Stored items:
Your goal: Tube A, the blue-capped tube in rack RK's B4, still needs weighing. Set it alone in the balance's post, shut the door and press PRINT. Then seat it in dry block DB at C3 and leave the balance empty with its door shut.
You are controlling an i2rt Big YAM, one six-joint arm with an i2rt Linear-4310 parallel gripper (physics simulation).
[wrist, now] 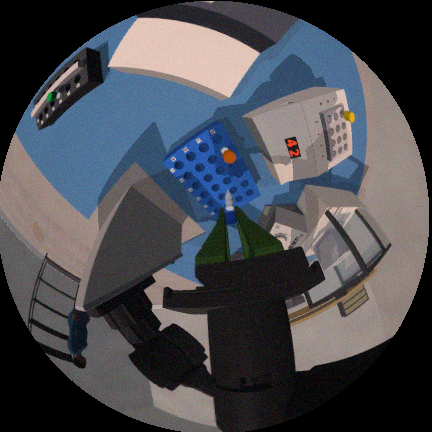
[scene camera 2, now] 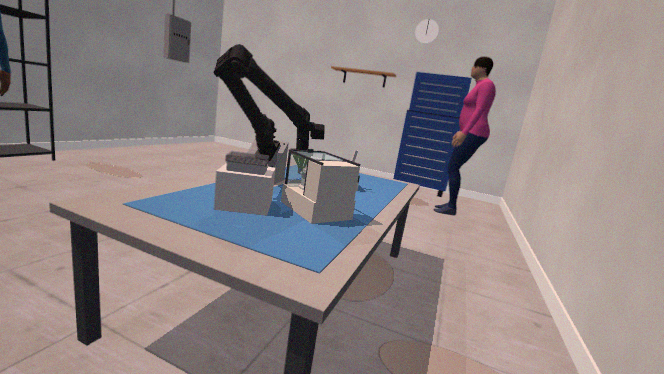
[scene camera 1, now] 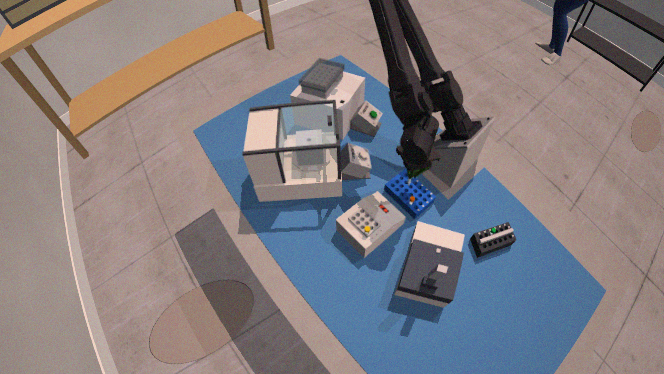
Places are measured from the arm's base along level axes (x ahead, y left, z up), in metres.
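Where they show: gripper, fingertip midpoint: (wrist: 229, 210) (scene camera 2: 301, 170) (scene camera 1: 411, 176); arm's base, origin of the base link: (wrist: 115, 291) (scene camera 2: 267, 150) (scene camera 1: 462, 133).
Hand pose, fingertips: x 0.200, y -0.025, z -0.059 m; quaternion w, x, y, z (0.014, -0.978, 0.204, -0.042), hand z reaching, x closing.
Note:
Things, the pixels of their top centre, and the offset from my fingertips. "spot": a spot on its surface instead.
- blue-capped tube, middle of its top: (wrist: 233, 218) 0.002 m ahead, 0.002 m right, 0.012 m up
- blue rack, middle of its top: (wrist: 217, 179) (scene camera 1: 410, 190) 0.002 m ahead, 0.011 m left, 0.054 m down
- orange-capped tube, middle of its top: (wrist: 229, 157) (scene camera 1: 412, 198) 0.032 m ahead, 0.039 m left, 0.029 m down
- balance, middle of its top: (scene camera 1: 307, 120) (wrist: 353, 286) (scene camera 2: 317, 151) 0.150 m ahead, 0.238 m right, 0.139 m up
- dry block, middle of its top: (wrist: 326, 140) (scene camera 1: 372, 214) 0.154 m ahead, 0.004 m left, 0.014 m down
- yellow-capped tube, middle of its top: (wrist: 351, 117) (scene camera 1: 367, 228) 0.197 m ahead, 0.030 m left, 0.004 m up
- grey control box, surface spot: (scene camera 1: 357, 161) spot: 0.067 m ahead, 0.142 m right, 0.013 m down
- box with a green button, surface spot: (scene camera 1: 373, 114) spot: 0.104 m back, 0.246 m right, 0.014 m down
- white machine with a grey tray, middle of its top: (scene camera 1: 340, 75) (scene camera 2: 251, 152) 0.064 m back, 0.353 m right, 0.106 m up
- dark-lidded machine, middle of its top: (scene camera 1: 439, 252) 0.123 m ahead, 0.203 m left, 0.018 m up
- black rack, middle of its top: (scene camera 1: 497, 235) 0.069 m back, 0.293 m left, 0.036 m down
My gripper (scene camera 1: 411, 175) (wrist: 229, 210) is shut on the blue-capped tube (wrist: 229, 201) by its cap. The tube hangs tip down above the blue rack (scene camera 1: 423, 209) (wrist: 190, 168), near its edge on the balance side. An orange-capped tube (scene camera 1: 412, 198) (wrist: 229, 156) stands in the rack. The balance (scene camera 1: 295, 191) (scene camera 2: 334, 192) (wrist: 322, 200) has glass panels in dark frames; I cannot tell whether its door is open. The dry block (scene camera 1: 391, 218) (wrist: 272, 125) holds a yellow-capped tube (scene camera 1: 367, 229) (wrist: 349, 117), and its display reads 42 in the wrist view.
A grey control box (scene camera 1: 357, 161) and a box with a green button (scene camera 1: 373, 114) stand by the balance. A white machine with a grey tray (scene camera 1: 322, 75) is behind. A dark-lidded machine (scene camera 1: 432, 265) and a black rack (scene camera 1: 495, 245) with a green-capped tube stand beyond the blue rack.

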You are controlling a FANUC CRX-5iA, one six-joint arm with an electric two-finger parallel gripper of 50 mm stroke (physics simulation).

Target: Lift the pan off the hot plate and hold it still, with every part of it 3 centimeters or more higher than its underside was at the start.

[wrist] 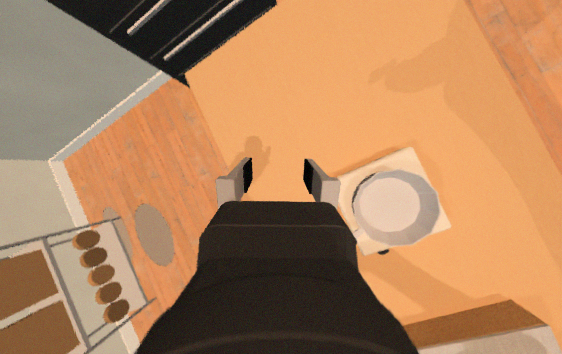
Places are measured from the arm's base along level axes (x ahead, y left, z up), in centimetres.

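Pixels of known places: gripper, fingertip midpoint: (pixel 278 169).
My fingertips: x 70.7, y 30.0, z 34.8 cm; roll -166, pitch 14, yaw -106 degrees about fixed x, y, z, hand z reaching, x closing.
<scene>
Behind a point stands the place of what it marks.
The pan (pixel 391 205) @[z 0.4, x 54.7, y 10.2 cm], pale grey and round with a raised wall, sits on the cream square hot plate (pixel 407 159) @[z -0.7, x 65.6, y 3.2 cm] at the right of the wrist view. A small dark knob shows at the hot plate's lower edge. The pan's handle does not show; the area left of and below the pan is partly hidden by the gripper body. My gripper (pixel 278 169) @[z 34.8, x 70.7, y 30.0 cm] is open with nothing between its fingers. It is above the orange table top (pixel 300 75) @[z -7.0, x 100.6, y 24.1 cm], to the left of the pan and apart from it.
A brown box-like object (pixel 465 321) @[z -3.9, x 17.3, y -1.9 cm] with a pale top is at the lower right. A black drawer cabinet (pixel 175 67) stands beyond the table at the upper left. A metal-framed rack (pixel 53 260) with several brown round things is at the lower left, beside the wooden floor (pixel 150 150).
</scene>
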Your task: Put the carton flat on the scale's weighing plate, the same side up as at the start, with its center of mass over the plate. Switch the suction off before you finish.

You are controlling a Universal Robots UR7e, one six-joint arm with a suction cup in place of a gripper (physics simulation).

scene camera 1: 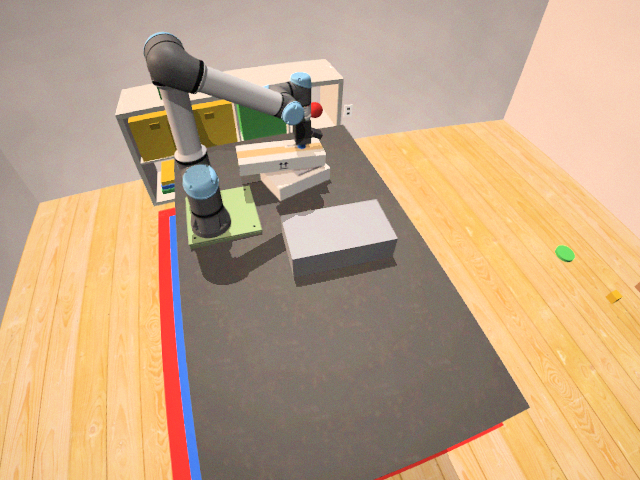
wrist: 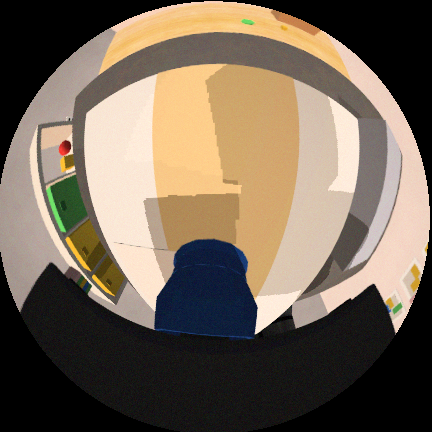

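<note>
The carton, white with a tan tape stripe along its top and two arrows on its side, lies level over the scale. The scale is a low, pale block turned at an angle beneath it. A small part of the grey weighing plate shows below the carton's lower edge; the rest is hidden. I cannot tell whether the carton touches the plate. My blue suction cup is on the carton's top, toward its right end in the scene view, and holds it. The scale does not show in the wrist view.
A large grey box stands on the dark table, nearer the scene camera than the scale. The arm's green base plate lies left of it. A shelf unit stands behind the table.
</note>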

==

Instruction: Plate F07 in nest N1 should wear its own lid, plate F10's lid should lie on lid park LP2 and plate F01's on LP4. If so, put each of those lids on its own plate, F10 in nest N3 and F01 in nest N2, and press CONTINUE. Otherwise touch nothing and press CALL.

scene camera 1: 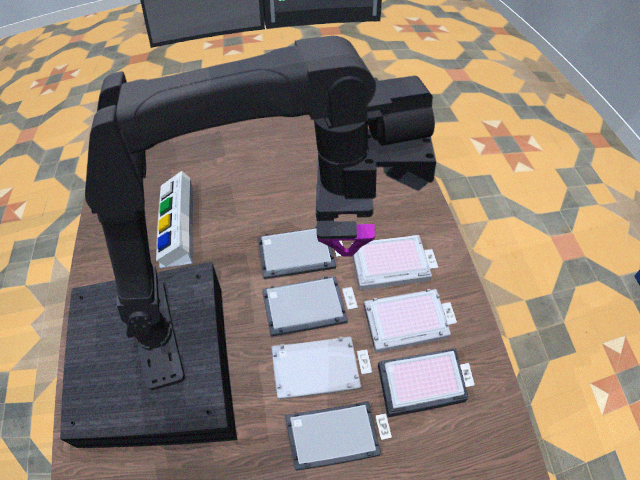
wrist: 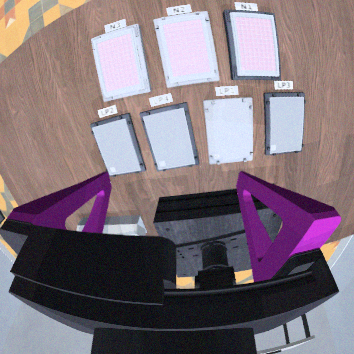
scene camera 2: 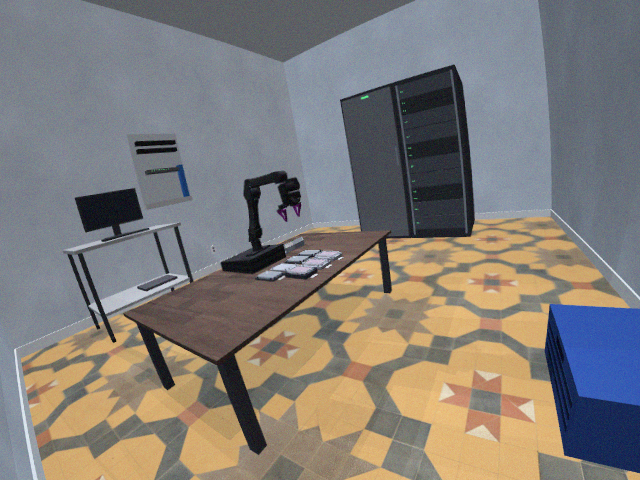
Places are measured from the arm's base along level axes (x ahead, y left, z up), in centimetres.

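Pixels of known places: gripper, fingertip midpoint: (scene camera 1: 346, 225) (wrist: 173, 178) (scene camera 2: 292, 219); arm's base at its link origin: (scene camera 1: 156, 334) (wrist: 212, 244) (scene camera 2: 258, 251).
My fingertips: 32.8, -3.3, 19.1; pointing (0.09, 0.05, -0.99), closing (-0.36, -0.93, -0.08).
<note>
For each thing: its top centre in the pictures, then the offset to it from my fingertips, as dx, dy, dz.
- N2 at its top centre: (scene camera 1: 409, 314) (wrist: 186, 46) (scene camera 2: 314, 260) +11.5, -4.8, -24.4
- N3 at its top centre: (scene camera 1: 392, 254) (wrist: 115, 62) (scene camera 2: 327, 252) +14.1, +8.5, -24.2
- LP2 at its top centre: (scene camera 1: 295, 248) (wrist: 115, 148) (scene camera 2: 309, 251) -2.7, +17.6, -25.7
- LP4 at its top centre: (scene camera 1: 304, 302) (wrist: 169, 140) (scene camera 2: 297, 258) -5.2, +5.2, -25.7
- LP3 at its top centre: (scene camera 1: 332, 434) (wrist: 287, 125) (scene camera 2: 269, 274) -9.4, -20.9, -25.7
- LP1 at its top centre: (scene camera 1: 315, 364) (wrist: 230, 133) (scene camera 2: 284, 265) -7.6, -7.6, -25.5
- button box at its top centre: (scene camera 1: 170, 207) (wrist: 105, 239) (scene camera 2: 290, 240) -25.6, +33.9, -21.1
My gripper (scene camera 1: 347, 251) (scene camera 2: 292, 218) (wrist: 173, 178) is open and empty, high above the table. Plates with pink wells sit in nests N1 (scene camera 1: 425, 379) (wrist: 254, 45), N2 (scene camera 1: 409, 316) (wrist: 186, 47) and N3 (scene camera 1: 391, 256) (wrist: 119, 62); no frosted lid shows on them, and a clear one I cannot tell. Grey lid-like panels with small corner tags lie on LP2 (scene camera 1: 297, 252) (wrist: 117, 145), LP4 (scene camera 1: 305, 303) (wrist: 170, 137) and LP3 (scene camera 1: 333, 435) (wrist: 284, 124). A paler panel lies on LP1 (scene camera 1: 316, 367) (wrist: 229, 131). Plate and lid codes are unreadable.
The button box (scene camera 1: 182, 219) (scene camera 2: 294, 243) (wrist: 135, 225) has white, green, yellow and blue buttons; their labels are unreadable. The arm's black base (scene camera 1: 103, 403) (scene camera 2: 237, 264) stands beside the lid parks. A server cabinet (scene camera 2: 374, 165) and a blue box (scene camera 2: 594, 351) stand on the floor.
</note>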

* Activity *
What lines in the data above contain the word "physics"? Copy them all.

* Task answer *
You are controlling an i2rt Big YAM, one six-joint arm with an i2rt Linear-4310 parallel gripper (physics simulation).
You are controlling a FANUC CRX-5iA, one six-joint arm with an electric two-finger parallel gripper of 50 mm stroke (physics simulation).
You are controlling a Universal Robots UR7e, one six-joint arm with a suction cup in place of a gripper (physics simulation).

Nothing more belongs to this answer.